The HENRY label originated in a 2003 Fortune article by Shawn Tully describing high-income professionals (lawyers, doctors, tech workers) earning $250,000-$500,000+ yet showing low net worth. The mismatch comes from delayed career start (medical school, JD), high taxes (33-50% effective in HCOL states), student debt, lifestyle inflation, and HCOL housing costs.

The Stanley-Danko Expected Net Worth Benchmark

The Millionaire Next Door (Stanley & Danko) introduced the formula: expected net worth = (age × pre-tax income) / 10. A 40-year-old earning $300k should have $1.2M net worth. PAWs (Prodigious Accumulators of Wealth) exceed this by 2×+; UAWs (Under-Accumulators) trail by 50%+. HENRYs are almost always UAWs early in their careers.
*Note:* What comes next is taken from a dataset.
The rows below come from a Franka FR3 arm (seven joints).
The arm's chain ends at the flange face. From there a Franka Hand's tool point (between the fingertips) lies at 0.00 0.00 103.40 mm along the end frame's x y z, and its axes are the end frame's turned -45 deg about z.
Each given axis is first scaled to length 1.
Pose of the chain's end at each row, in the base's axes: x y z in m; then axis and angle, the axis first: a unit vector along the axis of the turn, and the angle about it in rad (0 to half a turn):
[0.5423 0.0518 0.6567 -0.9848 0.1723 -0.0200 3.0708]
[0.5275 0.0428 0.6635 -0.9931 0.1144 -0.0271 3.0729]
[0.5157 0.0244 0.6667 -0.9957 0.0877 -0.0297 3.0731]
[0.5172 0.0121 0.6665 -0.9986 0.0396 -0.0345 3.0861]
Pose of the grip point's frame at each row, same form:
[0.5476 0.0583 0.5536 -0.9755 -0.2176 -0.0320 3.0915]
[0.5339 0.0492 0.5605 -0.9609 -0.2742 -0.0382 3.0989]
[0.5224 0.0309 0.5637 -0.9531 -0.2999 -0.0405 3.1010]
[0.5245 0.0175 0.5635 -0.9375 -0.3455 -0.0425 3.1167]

Escape Plan — Savings Rate Is the Lever

HENRY status resolves through one variable: savings rate. At 50%+ savings, time to financial independence drops from 40 years to 15-17 years. Max 401(k) ($23,500 in 2026), HSA ($4,300 self-only / $8,550 family), backdoor Roth IRA ($7,000), and after-tax mega-backdoor Roth ($70,000 catch-up combined) all stack. The biggest enemy: lifestyle creep on bonus and RSU income (source: irs.gov).

Last updated May 2026. Sources: IRS retirement limits, The Millionaire Next Door.